When choosing assets as collateral, you must be extremely careful. So, UST I never liked it. I never thought UST was a good idea for collateral. You need cash. They are more difficult to handle.
How did you learn all this?
It’s just really doing it. Interestingly, I learned more about finance doing DeFi than when I was at TradFi. Indeed, in DeFi, it is about creating simple rules managed by code.
When you are in traditional finance, you get lost in subtleties and conventions. When you look at DeFi, it’s so simplistic. You understand the entire financial ecosystem much better.
For example, look at what happened in the UK with pension funds and margin calls. It is a classic DeFi strategy.
You take your bonds and borrow money against them. Then you put it back in links and loop it several times. This way you have exposure to leveraged interest rates. It’s the same principle of lending staked ETH, borrowing ETH, and doing it multiple times.
If you think, Celsius exploded for many reasons, one of them being staked ETH falling in price. Like they go into DeFi on Aave and lend their staked ETH that they have on their balance sheet and borrow USD coin USD/USD against.
Long story short, this is basically leverage on long ETH versus short USDC. And when the price of the staked ETH went down, they started being liquidated on their business. It’s quite similar to what happened a few weeks ago in traditional markets. It’s the same dynamic.
We’re in London right now, about a week after the pension fund debacle here. These are the same issues we have in crypto, aren’t they, to some extent?
It’s the same problem. It’s just in DeFi, there is no ultimate buyer. In traditional finance, you have central banks that can step in and buy assets.
What happens to Euler in case of standard deviation movement of 10 or 15?
Ideally, even if that happens, Euler is fine. In reality, it comes down to the liquidity of the assets. If you were to liquidate, because liquidations are decentralized in DeFi, anyone running a bot can settle the debt for you.
Suppose you have loaned staked ETH and borrowed ETH. Suppose the price of your warranty drops and you go into liquidation. Anyone can remove your debts and some of your assets. They will likely repay the debt by buying ETH on the market. To unlock your collateral (the staked ETH) and have to sell that staked ETH on the market, they charge a fee.
The point is the following. If the market for your collateral is sufficiently liquid, you can unload these assets quickly. So even if there is a move of 10 or 15 standard deviations, liquidity will allow it.
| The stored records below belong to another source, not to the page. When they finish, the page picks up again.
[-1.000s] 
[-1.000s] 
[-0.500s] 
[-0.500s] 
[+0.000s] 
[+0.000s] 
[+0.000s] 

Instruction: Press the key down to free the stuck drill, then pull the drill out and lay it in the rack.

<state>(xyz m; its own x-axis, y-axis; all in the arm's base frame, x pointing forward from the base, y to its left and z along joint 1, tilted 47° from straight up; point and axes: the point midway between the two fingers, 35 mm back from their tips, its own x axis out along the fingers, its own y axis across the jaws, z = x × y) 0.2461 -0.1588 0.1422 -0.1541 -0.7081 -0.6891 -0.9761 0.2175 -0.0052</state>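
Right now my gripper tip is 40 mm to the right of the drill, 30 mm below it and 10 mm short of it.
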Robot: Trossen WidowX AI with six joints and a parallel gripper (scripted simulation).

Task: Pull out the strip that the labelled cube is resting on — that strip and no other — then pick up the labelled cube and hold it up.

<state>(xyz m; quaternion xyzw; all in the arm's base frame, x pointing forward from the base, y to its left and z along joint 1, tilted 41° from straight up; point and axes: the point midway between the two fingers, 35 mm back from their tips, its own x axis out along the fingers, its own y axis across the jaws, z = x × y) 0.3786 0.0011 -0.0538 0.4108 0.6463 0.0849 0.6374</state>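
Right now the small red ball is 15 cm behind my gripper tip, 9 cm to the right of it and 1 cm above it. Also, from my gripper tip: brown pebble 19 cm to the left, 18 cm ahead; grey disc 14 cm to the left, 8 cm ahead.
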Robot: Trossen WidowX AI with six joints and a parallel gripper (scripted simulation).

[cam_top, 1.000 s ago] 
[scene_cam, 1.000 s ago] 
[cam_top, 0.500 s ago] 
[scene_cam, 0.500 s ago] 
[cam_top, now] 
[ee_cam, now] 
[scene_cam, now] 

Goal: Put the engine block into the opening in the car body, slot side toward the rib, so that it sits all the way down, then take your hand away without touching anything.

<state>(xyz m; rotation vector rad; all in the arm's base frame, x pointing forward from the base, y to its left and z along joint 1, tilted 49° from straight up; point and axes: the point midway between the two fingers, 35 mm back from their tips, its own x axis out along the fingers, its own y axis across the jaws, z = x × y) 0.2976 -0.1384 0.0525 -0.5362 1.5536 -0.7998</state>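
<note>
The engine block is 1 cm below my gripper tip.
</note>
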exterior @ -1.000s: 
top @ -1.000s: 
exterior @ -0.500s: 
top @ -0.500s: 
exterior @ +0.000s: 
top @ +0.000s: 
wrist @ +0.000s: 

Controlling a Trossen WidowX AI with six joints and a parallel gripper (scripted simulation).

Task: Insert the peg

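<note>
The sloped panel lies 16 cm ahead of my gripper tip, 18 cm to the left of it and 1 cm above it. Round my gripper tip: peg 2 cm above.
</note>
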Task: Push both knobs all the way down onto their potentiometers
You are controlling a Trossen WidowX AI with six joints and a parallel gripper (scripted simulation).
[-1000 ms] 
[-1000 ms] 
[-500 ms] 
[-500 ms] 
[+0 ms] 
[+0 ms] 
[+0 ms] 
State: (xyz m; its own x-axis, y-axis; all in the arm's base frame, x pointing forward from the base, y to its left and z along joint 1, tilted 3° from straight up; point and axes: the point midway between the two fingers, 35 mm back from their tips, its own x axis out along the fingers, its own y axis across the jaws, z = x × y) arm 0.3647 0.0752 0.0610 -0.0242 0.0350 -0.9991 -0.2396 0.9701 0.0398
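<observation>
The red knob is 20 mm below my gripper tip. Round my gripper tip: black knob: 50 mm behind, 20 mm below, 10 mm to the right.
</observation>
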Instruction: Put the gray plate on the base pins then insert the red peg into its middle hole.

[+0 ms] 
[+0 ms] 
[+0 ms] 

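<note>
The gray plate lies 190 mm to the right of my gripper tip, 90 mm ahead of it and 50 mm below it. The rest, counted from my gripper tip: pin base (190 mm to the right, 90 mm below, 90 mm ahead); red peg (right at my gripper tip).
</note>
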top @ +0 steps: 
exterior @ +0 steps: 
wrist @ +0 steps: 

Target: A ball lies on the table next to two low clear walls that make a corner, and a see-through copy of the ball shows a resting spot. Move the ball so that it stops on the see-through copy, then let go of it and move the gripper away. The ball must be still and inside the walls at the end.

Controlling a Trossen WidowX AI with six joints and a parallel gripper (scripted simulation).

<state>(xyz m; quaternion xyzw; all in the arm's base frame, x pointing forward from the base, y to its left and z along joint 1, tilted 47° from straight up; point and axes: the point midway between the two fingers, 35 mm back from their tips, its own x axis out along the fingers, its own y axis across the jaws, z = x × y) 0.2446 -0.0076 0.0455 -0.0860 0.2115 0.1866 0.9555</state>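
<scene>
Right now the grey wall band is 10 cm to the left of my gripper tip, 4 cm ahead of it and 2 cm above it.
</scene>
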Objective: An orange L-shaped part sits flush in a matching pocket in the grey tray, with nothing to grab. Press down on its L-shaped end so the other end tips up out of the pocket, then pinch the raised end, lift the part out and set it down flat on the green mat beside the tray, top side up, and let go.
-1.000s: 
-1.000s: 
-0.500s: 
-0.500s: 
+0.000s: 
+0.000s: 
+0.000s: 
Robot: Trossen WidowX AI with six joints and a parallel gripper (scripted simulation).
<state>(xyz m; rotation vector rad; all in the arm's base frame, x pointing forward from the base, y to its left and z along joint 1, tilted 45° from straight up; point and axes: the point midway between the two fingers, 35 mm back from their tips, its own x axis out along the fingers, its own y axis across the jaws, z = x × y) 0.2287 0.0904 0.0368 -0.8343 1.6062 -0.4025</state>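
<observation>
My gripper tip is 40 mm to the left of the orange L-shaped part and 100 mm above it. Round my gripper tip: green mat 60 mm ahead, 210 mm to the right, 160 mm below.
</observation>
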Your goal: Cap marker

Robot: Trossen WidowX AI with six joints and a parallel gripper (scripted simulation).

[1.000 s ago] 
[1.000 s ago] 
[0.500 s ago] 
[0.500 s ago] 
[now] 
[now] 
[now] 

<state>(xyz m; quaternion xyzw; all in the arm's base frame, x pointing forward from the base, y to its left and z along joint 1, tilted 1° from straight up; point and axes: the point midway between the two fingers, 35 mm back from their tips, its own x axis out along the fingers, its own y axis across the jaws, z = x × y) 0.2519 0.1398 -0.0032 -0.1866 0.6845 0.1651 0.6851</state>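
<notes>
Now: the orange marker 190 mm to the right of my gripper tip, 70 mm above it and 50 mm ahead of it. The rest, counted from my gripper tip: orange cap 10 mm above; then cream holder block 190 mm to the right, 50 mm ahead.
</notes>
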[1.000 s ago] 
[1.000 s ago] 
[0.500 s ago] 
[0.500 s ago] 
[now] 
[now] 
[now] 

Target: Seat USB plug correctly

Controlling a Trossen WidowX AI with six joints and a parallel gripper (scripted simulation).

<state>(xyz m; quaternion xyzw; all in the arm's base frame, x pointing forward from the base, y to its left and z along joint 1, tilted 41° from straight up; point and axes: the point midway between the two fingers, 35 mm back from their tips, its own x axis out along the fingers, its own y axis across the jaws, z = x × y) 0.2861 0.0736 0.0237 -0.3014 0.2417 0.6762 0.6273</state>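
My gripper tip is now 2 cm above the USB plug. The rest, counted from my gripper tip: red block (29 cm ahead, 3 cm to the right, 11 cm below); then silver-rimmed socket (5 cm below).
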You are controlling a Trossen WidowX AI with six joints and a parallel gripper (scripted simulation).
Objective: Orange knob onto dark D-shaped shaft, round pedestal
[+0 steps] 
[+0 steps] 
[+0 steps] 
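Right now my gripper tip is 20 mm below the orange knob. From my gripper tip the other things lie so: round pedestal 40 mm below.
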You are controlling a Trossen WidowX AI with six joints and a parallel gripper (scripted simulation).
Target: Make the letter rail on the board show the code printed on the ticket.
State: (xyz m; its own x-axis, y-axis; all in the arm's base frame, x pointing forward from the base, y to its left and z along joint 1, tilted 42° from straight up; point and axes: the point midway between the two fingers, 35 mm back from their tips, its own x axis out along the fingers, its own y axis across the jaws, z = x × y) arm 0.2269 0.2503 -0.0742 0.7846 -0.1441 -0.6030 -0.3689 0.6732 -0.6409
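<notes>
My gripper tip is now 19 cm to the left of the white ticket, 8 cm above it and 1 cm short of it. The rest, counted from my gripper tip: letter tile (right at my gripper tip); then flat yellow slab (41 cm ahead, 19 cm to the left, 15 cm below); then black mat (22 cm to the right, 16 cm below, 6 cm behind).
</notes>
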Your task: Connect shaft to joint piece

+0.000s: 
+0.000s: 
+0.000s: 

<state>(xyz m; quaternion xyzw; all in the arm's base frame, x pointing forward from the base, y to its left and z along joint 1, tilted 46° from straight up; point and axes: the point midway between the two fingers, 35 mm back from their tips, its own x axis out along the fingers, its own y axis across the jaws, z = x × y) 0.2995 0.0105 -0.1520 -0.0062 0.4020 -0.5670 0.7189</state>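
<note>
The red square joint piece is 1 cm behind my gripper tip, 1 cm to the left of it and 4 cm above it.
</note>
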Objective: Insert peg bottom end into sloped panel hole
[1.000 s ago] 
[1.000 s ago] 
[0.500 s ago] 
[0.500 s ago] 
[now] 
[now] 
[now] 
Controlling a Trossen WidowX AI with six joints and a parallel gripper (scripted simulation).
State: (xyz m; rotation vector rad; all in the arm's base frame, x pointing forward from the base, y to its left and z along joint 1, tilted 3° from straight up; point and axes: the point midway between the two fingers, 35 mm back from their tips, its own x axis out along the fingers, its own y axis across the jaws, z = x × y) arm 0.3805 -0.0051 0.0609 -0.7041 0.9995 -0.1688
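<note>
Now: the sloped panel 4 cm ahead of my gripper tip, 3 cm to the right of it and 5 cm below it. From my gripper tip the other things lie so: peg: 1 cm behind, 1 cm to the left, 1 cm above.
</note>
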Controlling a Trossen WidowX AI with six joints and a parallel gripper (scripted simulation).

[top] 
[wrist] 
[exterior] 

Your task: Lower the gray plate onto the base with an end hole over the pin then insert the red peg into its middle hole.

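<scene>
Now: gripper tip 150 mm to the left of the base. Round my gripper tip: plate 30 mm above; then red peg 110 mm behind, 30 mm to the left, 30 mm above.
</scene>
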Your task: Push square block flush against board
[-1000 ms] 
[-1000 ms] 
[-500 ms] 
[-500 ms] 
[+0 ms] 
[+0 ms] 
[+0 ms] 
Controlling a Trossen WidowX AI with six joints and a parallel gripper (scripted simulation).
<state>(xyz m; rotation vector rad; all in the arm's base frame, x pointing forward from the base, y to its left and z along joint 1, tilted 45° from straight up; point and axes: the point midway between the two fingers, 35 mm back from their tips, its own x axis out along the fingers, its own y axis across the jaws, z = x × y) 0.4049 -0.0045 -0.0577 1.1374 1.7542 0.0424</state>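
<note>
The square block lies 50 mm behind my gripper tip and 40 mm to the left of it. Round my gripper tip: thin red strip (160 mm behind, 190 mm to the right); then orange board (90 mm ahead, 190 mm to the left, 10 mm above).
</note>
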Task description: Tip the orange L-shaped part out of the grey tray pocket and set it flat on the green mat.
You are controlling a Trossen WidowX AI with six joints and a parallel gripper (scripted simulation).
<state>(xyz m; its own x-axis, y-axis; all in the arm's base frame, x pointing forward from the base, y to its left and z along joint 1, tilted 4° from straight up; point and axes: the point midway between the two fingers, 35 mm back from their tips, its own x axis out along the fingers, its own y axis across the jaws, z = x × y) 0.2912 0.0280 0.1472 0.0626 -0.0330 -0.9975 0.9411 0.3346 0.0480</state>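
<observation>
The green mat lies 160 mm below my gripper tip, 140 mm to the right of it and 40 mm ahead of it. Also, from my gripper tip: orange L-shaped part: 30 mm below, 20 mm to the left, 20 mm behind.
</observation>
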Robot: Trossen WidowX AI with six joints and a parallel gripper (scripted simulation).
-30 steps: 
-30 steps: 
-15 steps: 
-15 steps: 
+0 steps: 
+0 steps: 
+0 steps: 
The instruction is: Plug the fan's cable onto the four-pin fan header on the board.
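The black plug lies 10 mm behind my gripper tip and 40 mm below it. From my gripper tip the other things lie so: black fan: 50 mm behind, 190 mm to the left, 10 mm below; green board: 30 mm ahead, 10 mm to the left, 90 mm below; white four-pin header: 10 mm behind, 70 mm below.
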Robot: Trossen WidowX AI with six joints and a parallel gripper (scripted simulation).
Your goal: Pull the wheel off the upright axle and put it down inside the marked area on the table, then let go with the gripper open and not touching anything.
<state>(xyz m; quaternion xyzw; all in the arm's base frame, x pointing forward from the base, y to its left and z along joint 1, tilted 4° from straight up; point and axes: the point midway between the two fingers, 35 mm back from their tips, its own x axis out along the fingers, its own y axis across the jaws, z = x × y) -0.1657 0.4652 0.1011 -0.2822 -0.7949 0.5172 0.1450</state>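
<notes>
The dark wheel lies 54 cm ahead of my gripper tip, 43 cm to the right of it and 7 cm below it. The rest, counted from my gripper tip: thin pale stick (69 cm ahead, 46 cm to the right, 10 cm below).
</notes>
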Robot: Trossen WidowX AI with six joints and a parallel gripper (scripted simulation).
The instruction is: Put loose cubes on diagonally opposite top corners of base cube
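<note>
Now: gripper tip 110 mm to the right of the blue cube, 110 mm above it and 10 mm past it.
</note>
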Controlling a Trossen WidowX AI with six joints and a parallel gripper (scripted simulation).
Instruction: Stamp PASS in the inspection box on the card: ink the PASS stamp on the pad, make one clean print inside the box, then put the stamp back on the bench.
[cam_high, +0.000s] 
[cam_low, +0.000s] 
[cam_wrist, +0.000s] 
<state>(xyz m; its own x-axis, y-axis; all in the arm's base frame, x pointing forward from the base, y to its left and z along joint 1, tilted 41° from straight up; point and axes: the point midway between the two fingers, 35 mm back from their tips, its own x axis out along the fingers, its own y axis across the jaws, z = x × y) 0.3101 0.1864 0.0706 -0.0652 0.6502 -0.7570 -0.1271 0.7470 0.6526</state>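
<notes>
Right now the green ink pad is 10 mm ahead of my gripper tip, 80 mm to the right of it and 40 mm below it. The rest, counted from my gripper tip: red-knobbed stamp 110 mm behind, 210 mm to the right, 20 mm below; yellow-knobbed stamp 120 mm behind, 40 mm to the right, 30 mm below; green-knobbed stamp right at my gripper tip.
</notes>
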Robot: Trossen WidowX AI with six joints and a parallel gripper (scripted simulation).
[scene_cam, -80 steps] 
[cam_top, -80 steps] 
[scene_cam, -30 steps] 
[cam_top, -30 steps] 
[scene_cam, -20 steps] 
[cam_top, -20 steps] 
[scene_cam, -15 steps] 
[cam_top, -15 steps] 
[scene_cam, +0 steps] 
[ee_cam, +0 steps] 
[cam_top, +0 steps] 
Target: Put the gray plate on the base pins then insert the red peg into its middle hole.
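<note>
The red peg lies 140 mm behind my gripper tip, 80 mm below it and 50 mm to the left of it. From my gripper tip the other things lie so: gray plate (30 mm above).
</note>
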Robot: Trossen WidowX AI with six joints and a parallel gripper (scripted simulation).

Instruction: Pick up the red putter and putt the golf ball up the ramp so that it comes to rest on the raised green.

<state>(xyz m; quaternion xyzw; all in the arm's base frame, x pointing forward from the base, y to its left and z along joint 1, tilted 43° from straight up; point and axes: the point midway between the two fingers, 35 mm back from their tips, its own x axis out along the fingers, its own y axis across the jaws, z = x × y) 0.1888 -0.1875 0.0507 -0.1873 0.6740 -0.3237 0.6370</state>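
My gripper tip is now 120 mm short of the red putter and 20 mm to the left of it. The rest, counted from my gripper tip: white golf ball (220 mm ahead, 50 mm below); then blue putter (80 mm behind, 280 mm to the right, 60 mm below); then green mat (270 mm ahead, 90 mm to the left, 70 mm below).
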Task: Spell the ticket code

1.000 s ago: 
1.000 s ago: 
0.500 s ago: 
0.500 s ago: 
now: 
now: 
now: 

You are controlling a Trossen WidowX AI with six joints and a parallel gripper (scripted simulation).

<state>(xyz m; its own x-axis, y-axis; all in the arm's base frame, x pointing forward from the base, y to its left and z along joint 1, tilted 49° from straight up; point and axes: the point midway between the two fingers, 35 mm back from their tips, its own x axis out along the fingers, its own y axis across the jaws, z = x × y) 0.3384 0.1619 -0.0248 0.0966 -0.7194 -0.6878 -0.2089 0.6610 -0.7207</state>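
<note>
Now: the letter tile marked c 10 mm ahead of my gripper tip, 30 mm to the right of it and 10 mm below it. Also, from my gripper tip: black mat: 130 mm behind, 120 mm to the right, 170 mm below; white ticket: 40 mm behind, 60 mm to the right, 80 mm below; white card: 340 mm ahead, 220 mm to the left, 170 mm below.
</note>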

This is why you need to ensure that your collateral assets are extremely liquid.
How do you spread the word about the great job you are doing, in the face of all this turmoil in the crypto market which, arguably, is a pushover for many?
Word of mouth, especially. People have told their well-heeled friends about it. It’s also about attending conferences like Blockworks’ DAS and talking to fund and liquidity providers in DeFi.
What do you see for yourself and for the company in the future?
We think it’s a good idea to create an isolated environment where you can do a lot of more risky things, but it doesn’t put the core protocol at risk. To do this you will probably need to create another version of Euler. Inside you can do whatever you want.
say we do shiba inus SHIB/USD warranty or something. It’s really risky for the main application of Euler. However, if it is isolated in this separate Euler and it explodes, the main Euler does not explode. There is a product market for this sort of thing.
It is a direction. And, another creates Euler’s own decentralized exchange. We are going to focus on pricing oracles, a reliable way to achieve decentralized pricing in DeFi.